This train is bound for glory at Marysville church

MARYSVILLE — Patrick Huntsinger tinkers with train sets, but certainly not in the conventional way.

MARYSVILLE — Patrick Huntsinger tinkers with train sets, but certainly not in the conventional way.

He stresses that he’s a “runner” rather then a “collector.”

His sets are scaled to real-life proportions of an actual train and environment.

“I designed it so I can have long straightaways to make believable trains,” he said.

He tries to get every train as long as he can.

It takes him about three hours to get an entire set powered and moving, he said.

It actually takes him longer to put up the scenery surrounding it.
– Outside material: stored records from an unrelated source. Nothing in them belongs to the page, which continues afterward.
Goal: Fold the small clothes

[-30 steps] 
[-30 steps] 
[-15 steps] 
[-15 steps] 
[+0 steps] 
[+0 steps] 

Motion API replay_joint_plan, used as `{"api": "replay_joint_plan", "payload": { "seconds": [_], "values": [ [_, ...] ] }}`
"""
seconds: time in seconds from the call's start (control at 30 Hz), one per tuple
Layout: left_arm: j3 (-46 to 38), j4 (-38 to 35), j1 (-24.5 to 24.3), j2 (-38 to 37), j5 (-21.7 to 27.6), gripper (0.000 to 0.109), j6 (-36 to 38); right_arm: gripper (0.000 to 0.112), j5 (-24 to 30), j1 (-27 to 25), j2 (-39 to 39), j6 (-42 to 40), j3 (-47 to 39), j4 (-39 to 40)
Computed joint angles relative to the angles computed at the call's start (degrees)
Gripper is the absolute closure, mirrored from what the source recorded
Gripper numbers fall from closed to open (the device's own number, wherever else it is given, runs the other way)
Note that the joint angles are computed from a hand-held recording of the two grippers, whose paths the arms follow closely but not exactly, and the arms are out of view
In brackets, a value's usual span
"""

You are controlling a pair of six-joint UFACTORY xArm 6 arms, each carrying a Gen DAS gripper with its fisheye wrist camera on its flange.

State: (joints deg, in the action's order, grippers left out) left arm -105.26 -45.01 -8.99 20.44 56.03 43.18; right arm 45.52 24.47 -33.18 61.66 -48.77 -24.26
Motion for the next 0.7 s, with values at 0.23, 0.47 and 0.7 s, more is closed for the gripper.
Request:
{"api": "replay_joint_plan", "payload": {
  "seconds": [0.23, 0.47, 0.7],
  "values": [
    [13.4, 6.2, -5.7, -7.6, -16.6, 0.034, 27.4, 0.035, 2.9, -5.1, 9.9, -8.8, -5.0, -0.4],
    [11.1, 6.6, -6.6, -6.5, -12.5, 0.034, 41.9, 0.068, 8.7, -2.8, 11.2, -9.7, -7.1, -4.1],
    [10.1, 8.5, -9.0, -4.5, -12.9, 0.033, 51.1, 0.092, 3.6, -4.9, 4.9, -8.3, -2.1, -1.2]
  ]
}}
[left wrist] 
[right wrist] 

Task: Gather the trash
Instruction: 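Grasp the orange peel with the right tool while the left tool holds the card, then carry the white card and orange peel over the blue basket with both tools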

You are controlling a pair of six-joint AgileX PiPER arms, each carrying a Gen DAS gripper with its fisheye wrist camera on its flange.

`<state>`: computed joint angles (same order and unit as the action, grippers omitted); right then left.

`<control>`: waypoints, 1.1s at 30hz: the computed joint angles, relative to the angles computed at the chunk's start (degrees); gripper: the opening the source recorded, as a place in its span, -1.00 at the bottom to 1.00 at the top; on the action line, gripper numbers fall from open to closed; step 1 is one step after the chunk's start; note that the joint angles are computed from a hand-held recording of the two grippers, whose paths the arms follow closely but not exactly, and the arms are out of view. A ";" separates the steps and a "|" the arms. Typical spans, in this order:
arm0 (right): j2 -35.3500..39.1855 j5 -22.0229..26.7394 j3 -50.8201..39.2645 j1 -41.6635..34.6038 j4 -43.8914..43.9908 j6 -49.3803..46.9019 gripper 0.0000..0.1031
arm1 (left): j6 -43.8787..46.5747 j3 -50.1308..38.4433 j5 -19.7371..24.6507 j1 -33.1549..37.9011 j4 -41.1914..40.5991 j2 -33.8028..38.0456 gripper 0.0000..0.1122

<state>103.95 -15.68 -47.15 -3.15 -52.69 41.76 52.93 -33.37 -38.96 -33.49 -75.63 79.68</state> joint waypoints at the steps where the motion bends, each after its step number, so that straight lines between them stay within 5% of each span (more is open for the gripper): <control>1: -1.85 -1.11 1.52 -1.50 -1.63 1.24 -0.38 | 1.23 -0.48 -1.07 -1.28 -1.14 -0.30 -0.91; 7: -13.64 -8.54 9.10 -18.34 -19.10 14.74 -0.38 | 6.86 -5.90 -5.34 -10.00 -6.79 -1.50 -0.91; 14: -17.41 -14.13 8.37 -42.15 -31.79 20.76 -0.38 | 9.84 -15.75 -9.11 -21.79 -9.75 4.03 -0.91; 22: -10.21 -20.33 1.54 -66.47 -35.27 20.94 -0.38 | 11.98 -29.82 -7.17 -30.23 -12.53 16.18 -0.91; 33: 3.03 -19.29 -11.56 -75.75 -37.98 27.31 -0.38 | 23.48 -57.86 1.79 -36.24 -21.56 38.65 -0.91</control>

The railroad track is 300 feet long, but is scaled to about two and a half miles.

“People are just stunned to see a set this large,” he said.

“This is the appeal — big and noisy.”

He will also only buy particular carts.

For example, he stays away from Lionel brands because, though they are based off of real carts, are not realistically scaled.

He got into train set running in the early 1990’s in Kansas City.

“I played with them with the kids, and then they just sat around in boxes for years,” he said of the railcars.

“Then I decided to do something with them.”

Though a miniature version of a railroad system, running it is exactly the same, down to how the trains move and how they are powered, he said.

“The physics are the same,” he said.

He tried to get some businesses to display his set, but didn’t get any responses.

He attended Reset Church in Marysville for a while. And he thought it would be the perfect location.

“Why not just set it up and have it free to the public,” he said of the display not set up there.